EXERCISE OBJECTIVE. Show, from the entries below, every line in which "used" appears.

RECORDS TO USE.
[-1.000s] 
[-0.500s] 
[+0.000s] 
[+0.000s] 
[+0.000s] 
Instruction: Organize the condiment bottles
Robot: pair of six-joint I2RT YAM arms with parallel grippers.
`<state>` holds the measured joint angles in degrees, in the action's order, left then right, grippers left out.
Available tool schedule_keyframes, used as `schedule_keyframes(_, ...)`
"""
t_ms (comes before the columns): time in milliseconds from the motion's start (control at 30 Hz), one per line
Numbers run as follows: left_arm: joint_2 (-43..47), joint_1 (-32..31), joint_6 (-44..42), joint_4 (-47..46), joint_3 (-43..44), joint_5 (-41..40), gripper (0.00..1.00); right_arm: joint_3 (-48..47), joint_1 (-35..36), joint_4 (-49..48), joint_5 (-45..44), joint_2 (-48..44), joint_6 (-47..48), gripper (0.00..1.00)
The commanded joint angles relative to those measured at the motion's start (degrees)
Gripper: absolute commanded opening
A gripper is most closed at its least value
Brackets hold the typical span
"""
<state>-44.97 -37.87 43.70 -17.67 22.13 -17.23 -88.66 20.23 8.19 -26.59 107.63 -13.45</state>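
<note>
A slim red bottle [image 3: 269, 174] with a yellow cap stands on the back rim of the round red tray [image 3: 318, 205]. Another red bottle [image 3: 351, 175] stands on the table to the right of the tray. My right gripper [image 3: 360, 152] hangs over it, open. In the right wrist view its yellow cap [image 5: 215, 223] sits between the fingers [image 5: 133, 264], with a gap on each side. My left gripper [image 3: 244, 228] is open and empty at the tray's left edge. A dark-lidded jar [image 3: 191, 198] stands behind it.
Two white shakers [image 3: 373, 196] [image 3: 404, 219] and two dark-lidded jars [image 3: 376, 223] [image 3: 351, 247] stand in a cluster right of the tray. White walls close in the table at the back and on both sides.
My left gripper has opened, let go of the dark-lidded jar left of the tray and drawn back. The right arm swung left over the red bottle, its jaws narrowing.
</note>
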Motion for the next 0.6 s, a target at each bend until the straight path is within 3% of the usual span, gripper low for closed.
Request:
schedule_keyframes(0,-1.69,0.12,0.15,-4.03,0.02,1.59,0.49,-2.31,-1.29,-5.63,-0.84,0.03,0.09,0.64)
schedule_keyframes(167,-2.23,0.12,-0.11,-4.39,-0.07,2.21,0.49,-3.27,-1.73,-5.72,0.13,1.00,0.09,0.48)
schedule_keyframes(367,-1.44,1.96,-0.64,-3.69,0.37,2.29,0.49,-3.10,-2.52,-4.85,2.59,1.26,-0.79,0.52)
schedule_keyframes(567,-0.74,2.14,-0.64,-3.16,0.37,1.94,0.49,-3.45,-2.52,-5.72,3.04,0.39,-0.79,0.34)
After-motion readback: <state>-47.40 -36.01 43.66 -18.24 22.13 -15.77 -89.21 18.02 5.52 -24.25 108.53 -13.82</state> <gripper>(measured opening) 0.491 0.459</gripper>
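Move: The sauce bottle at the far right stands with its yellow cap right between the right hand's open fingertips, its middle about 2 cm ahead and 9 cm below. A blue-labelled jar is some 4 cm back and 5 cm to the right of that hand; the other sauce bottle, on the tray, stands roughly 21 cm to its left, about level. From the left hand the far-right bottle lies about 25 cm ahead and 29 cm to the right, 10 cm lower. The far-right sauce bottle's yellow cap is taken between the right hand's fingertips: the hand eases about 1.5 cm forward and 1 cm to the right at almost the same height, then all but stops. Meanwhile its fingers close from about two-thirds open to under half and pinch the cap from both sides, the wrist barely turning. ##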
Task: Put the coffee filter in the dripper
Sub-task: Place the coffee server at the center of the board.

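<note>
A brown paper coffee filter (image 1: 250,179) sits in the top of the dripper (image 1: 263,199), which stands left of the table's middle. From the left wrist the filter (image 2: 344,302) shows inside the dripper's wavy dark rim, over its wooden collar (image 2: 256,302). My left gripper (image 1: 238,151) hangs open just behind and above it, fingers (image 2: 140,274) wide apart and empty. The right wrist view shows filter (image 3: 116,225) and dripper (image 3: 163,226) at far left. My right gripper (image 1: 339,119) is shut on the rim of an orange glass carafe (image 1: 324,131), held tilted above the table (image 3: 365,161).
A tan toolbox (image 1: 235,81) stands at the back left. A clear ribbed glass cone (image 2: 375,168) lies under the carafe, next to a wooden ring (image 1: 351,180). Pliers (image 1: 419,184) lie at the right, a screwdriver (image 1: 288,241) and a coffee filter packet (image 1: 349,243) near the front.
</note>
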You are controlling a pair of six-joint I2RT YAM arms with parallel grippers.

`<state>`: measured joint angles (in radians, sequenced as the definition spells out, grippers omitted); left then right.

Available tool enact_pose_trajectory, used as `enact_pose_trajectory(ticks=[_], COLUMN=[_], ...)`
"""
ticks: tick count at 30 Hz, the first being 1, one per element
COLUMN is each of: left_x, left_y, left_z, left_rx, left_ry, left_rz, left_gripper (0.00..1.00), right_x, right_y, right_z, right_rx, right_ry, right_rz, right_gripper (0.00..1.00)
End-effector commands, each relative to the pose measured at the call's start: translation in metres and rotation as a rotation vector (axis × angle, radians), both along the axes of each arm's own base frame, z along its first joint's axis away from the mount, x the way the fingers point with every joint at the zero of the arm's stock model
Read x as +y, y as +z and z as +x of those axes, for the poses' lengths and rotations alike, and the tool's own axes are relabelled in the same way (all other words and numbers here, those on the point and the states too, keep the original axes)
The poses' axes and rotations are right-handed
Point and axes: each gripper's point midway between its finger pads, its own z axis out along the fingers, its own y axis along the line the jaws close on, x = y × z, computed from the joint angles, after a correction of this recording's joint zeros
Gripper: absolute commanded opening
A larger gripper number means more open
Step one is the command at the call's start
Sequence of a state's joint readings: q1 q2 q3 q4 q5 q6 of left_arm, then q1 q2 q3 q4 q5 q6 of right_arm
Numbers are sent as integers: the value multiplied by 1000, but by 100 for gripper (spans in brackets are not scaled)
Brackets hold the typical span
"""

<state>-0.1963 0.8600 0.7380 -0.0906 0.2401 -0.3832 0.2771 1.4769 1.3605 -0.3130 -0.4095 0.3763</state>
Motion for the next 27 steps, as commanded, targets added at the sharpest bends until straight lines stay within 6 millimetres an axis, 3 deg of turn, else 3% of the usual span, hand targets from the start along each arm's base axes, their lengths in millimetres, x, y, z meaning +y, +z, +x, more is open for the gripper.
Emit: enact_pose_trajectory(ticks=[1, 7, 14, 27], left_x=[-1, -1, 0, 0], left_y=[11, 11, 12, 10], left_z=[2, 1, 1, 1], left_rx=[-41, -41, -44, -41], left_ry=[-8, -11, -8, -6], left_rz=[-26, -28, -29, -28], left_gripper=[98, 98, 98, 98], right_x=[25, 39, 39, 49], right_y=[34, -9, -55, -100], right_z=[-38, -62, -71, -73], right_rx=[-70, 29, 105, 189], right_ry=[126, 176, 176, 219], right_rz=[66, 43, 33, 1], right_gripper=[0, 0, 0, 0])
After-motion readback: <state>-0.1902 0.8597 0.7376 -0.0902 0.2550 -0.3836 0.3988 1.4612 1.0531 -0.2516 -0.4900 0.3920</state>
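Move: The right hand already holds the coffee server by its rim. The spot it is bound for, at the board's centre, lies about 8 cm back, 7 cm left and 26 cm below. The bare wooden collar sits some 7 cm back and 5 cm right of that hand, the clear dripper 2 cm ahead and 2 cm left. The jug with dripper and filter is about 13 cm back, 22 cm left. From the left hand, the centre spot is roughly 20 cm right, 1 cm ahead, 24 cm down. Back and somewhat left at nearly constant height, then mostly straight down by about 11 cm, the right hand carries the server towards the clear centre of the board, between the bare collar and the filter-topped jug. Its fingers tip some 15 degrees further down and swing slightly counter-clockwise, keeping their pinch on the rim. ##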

ANSWER SECTION.
Available tool schedule_keyframes, used as `schedule_keyframes(_, ...)`
Available tool enact_pose_trajectory, used as `enact_pose_trajectory(ticks=[_], COLUMN=[_], ...)`

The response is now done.